AIM OF THE EXERCISE
Only the lines from the line holding "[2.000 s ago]" through the final line of the entries below are to be returned, exactly as they stand.

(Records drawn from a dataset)
========
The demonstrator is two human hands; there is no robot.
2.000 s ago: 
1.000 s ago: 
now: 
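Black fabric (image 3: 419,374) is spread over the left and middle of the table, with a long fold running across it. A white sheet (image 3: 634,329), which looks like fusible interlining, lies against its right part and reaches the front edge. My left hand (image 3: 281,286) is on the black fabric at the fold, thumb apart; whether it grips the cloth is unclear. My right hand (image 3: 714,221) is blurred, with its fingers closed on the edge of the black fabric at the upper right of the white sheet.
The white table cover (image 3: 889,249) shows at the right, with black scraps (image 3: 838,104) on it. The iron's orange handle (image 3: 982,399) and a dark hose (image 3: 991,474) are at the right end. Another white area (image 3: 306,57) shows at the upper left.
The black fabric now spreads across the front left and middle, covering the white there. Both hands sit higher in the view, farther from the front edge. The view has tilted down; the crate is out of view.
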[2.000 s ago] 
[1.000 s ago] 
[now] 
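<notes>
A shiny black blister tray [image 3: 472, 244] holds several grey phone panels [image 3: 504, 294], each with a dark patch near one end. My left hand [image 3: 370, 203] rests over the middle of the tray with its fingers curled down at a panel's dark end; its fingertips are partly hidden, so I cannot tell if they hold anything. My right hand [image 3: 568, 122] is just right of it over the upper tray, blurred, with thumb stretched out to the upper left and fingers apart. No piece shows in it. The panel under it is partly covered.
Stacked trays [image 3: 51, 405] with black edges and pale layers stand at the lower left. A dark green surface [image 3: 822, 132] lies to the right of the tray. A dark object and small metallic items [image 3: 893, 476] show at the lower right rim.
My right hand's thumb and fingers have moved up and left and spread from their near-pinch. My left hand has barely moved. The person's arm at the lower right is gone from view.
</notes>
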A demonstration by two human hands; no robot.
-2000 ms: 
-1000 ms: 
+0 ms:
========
ANSWER TO THE PROBLEM
[2.000 s ago] 
[1.000 s ago] 
[now] 
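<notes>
A shiny black blister tray [image 3: 472, 244] holds several grey phone panels [image 3: 504, 294], each with a dark patch near one end. My left hand [image 3: 370, 203] rests over the middle of the tray with its fingers curled down at a panel's dark end; its fingertips are partly hidden, so I cannot tell if they hold anything. My right hand [image 3: 568, 122] is just right of it over the upper tray, blurred, with thumb stretched out to the upper left and fingers apart. No piece shows in it. The panel under it is partly covered.
Stacked trays [image 3: 51, 405] with black edges and pale layers stand at the lower left. A dark green surface [image 3: 822, 132] lies to the right of the tray. A dark object and small metallic items [image 3: 893, 476] show at the lower right rim.
My right hand's thumb and fingers have moved up and left and spread from their near-pinch. My left hand has barely moved. The person's arm at the lower right is gone from view.
</notes>
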A demonstration by two human hands; no robot.
-2000 ms: 
-1000 ms: 
+0 ms:

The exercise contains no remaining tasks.